▸ **Task item**: Please reproduce verbatim the lines below, from the first through the one with "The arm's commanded".

▸ **Data below**:
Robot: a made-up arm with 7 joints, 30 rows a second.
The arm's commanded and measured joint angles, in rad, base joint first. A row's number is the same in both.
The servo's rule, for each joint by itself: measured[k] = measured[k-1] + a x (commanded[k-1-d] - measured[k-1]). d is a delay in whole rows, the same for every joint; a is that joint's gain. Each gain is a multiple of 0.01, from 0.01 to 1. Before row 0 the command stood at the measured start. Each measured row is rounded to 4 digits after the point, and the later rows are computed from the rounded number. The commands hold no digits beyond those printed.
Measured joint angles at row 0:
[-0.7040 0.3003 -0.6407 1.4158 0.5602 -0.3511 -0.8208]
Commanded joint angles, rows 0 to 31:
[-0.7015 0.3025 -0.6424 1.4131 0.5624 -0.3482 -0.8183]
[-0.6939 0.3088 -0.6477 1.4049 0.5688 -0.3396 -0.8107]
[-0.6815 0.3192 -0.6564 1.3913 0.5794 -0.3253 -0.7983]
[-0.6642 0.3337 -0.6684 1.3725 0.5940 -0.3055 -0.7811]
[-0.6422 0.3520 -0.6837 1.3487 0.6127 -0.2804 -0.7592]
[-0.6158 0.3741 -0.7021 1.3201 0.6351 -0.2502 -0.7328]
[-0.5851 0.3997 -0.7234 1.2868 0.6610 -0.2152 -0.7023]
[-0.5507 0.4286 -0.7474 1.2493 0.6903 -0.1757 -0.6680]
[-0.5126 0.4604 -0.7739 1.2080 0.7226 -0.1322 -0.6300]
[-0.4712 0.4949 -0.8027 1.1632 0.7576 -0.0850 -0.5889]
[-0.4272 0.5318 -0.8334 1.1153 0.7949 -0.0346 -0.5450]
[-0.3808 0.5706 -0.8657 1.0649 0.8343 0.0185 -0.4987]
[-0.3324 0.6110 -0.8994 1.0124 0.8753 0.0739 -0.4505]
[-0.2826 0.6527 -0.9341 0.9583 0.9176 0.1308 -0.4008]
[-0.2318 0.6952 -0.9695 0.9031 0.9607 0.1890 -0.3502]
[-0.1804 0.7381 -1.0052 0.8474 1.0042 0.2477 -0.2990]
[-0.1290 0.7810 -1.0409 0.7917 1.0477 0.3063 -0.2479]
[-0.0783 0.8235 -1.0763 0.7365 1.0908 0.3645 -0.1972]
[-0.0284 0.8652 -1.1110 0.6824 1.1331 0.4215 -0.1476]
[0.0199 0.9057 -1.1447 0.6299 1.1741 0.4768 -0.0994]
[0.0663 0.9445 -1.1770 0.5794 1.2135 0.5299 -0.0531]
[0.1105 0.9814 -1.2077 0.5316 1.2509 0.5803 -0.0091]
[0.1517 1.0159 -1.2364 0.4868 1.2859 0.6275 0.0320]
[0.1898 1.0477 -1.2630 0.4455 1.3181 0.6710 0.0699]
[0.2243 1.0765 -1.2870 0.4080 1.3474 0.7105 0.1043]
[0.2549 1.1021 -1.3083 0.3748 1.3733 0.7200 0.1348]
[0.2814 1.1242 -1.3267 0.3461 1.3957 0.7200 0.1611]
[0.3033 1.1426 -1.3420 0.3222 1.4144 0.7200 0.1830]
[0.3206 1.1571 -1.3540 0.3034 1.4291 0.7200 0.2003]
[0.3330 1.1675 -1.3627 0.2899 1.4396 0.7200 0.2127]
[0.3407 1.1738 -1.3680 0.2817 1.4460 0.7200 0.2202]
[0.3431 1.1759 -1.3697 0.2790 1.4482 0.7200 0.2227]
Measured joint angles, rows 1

▸ **Your solution**:
Robot: a made-up arm with 7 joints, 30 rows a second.
The arm's commanded and measured joint angles, in rad, base joint first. A row's number is the same in both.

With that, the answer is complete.